◆ EXERCISE INSTRUCTIONS
Your answer should be every line of the entries that has the string "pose" in it.

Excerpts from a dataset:

----

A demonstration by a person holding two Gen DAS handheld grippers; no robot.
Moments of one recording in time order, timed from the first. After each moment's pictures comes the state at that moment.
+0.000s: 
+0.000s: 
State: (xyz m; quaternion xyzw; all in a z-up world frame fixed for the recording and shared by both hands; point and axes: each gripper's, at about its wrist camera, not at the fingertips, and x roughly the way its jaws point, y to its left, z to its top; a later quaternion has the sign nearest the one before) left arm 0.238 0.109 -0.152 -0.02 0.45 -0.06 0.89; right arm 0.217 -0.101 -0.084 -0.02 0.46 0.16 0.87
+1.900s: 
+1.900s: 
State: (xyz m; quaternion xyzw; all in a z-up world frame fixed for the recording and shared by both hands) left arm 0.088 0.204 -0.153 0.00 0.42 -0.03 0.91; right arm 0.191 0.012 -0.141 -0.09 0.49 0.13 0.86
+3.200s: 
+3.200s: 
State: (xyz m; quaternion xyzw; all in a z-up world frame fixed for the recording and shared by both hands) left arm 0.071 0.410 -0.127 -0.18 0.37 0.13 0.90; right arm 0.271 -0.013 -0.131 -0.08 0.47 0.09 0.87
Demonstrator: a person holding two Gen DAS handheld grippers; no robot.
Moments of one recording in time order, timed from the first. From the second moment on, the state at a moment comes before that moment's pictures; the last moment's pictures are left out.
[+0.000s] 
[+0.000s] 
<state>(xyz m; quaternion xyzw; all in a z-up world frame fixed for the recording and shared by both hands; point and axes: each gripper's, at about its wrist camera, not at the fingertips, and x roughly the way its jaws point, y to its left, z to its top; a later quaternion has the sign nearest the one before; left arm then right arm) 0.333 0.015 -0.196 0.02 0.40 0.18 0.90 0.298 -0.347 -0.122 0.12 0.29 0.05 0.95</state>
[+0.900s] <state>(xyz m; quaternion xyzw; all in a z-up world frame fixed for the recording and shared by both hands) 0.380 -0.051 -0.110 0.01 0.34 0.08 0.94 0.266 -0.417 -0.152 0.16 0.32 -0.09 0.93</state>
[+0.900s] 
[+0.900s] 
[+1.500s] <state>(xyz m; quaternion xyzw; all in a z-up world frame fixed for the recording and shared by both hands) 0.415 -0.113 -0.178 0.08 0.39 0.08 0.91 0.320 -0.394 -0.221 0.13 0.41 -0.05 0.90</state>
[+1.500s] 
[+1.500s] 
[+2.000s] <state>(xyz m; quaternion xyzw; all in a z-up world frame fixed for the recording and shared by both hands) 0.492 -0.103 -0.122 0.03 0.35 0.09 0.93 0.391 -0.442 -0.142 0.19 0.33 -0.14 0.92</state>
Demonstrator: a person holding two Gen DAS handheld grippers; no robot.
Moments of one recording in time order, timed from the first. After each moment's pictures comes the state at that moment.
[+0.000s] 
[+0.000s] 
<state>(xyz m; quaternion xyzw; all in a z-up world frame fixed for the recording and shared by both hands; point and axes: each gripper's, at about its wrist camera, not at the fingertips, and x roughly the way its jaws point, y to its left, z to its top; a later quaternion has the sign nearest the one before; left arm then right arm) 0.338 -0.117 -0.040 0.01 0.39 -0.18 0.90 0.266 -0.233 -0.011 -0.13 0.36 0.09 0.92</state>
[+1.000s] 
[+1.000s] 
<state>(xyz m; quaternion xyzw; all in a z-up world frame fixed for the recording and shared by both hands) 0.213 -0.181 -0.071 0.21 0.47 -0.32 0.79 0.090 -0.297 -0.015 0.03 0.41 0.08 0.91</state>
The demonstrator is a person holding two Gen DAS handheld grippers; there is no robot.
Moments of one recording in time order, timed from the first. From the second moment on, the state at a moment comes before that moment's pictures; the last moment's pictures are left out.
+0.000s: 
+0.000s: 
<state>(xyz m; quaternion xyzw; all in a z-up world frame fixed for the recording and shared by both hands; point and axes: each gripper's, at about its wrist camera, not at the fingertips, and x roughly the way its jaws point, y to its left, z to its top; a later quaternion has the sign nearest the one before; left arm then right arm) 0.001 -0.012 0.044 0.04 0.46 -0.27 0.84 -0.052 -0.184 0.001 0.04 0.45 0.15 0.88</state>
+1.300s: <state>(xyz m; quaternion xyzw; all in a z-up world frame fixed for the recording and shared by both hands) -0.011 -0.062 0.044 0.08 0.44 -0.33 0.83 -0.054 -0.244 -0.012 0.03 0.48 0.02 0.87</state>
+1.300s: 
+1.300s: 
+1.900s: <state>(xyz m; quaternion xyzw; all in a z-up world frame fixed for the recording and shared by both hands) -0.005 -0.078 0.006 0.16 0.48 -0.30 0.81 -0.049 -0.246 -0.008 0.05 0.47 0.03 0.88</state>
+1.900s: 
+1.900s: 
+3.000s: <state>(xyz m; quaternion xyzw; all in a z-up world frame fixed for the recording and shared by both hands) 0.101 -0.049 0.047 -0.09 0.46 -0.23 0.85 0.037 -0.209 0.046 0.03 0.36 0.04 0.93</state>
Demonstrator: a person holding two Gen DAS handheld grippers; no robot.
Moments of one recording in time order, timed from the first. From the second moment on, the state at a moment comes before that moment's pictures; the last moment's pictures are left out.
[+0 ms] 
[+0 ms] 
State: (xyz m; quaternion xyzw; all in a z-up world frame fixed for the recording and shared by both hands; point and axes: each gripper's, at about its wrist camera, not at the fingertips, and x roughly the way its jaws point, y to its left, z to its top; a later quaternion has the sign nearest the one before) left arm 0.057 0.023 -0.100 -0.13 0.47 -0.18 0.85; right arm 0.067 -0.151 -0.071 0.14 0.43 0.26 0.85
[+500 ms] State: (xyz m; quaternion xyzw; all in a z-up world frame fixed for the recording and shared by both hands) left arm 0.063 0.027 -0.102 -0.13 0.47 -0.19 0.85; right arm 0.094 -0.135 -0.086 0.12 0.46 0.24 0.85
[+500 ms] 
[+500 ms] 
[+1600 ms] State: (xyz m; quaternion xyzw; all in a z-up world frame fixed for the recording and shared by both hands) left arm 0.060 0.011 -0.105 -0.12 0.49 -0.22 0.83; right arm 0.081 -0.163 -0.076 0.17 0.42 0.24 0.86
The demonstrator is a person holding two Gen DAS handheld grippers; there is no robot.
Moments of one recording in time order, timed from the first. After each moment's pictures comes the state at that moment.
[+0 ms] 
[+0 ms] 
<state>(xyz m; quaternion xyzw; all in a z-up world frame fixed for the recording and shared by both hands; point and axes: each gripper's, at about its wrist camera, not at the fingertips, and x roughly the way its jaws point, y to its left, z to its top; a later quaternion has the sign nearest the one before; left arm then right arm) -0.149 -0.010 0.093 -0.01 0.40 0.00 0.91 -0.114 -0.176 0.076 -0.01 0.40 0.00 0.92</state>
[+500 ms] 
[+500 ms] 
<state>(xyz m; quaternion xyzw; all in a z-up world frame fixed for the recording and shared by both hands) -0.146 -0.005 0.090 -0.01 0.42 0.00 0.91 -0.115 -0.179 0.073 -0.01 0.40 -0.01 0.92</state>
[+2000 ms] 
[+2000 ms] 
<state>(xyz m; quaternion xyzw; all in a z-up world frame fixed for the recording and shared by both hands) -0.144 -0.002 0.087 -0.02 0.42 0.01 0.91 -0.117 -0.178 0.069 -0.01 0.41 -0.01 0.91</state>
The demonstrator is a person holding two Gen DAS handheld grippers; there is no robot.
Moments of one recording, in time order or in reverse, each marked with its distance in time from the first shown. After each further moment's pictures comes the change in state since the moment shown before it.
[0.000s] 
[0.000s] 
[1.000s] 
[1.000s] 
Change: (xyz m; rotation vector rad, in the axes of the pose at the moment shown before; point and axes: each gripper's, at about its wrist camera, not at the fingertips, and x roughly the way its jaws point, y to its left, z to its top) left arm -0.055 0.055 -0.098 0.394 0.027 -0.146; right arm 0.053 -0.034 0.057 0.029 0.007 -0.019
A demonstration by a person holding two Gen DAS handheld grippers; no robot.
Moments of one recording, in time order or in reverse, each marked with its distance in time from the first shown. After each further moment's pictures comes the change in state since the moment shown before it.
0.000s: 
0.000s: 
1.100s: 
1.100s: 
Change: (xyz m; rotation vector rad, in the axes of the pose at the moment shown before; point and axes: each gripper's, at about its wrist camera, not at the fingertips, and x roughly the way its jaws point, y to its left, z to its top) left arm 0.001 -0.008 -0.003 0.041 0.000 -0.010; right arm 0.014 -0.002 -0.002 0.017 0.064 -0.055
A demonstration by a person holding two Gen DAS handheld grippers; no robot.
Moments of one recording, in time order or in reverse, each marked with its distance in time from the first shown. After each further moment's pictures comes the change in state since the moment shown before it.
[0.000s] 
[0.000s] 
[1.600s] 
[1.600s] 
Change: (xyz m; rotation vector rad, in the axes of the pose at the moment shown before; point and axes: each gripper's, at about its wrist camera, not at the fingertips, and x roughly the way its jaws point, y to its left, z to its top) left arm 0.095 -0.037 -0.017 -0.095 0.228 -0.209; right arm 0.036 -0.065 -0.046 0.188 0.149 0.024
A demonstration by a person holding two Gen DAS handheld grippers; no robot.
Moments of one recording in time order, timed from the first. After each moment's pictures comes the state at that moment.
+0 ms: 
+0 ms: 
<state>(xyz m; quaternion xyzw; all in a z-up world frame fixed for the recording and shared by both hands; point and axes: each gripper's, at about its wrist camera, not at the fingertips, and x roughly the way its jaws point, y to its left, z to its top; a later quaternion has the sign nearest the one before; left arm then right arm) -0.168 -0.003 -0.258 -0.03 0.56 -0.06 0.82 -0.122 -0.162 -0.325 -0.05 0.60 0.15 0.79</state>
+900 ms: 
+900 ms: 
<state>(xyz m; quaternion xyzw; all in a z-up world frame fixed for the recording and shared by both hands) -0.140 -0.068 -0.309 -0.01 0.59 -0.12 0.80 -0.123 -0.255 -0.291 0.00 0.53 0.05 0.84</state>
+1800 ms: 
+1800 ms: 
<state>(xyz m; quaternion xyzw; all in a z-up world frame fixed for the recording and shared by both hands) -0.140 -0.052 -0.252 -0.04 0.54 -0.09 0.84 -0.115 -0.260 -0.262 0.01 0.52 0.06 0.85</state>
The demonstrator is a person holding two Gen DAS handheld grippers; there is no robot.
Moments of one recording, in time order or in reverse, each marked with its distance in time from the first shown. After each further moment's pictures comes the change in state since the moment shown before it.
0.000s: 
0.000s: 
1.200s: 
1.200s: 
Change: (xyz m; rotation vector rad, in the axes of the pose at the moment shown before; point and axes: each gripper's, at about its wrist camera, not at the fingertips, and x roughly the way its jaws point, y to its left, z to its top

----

◆ OUTPUT OF THE EXERCISE
Change: (xyz m; rotation vector rad, in the axes of the pose at the moment shown before; point and axes: each gripper's, at about its wrist camera, not at the fingertips, and x roughly the way its jaws point, y to its left, z to its top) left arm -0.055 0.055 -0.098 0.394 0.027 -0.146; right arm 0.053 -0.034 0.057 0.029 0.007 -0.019
Change: (xyz m; rotation vector rad, in the axes of the pose at the moment shown before; point and axes: each gripper's, at about its wrist camera, not at the fingertips, and x roughly the way its jaws point, y to its left, z to its top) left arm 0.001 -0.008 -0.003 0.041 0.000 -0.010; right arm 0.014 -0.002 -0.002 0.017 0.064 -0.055
Change: (xyz m; rotation vector rad, in the axes of the pose at the moment shown before; point and axes: each gripper's, at about its wrist camera, not at the fingertips, and x roughly the way its jaws point, y to its left, z to its top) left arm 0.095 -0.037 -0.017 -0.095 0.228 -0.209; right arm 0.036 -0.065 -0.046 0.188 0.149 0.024
Change: (xyz m; rotation vector rad, in the axes of the pose at the moment shown before; point and axes: each gripper's, at about its wrist camera, not at the fingertips, and x roughly the way its jaws point, y to its left, z to its top

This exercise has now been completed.